Rendered Pixel Data are badly displayed (trash on the screen). Depends chaotically on the width of the rectangle
We have serious problems with the latest AMD drivers for Radeon Boards (particularly from the X1900-Series as well as the HD 4300 and 4500 Series) if the operating system is Windows 7 64-bit and the running application is also 64-bit.
Means: The code in matter used to work properly in the past and it still works properly unless the operating system is window 7 and the architecture is 64-bits
When passing RGB- GL_UNSIGNED_BYTE pixel or GL_FLOAT depth data to the frame buffer using glDrawPixels, the process randomly fails beyond a certain minimum width [somewhere between 256 and 512] of the data rectangle. So the effect is independent from the height.
If the width is beyond that limit, there seems to be no strict rule on which value may produce trash on the screen. On can only say, that odd width is more likely to cause harm than multiples or powers of 2. It seems to be no simple alignment problem.
The same problem occurs in identical situations with the function glTexSubImage2D which at least is supposed to accept arbitrary width and height values. If the one fails the other fails as well and vice vers. So there is no means of substituting glDrawPixels by the latter functions for color data.
I could realize this problem in an independent sample application just filling the view with some sort of color texture. A modification of the width causes repeatable nonsense in the displayed pixel data.
I specifiy here the system parameters but I think, it is not the system but the driver who fails:
OS Name Microsoft Windows 7 Ultimate
Version 6.1.7600 Build 7600
Other OS Description Not Available
OS Manufacturer Microsoft Corporation
System Manufacturer Hewlett-Packard
System Model HP xw4400 Workstation
System Type x64-based PC
Processor Intel(R) Core(TM)2 CPU 6700 @ 2.66GHz, 2667 Mhz, 2 Core(s), 2 Logical Processor(s)
BIOS Version/Date Hewlett-Packard 786D7 v02.03, 04.04.2006
SMBIOS Version 2.4
Boot Device \Device\HarddiskVolume1
Hardware Abstraction Layer Version = "6.1.7600.16385"

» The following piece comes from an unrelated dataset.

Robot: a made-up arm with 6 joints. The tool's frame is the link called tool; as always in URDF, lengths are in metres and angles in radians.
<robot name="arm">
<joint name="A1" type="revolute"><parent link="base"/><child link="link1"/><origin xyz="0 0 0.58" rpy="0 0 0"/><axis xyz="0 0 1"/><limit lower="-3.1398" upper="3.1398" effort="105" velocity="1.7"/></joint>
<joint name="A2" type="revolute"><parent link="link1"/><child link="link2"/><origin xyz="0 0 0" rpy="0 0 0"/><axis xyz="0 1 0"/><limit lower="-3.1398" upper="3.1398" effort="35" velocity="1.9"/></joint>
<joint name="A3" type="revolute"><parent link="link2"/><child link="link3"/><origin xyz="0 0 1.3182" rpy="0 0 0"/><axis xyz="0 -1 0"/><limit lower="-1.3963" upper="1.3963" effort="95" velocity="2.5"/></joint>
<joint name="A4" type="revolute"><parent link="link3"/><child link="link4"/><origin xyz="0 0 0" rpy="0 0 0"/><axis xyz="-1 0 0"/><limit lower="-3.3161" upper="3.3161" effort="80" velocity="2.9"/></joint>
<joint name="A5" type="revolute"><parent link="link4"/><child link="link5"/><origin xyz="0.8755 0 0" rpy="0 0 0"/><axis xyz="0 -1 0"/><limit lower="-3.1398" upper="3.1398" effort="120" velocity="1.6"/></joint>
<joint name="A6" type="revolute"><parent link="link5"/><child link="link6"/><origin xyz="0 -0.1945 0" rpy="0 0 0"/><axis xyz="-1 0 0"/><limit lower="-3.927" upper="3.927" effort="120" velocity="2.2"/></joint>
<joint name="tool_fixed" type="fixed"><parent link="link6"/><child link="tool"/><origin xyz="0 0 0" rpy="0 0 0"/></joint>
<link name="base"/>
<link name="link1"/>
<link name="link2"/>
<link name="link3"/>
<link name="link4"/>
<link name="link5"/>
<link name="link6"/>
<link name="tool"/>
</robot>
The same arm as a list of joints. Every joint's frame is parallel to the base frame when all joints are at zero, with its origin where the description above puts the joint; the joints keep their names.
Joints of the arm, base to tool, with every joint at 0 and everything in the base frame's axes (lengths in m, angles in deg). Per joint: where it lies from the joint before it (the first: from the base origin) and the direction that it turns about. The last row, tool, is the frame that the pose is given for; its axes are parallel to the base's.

Installed Physical Memory (RAM) 2,00 GB
Total Physical Memory 2,00 GB
Available Physical Memory 820 MB
Total Virtual Memory 4,00 GB
Available Virtual Memory 2,49 GB
Page File Space 2,00 GB
ATI Driver
Driver Packaging Version 8.593.100-100210a-095951E-ATI
Catalyst™ Version 10.2
Provider ATI Technologies Inc.
2D Driver Version 8.01.01.882
2D Driver File Path /REGISTRY/MACHINE/SYSTEM/ControlSet001/Control/CLASS/{4D36E968-E325-11CE-BFC1-08002BE10318}/0000
Direct3D Version 8.14.10.0647
OpenGL Version 6.14.10.8545
Catalyst™ Control Center Version 2010.0210.2339.42455
ATI Hardware
Primary Adapter
Graphics Card Manufacturer Built by ATI
Graphics Chipset Radeon X1900 Series
Device ID 7249
Vendor 1002
Subsystem ID 0B12
Subsystem Vendor ID 1002
Graphics Bus Capability PCI Express
Maximum Bus Setting PCI Express x16
BIOS Version 009.012.005.002
BIOS Part Number 113-A52021-110
BIOS Date 2006/04/24
Memory Size 512 MB
Memory Type DDR3
Core Clock in MHz 500 MHz
Memory Clock in MHz 594 MHz
I will not attach code because I sent the sample application to the support hotline. I post this issue also here because other people may suffer from similar problems.
The direct effect of this bug is, that one of our most important 3D-packages wouldn't work any more under the mentioned architecture. So there is a significant damage. On the other hand this isn't the first problem with glDrawPixels(). So we would like to encourage AMD to run representative tests on glDrawPixels and glTexSubImage2D before releasing drivers. Even if the problem should be fixed in 6 month, the defectous drivers - on time spread over the globe - will be resident on many systems and certainly also on the computer of the tester who either blocks or allows our next product release.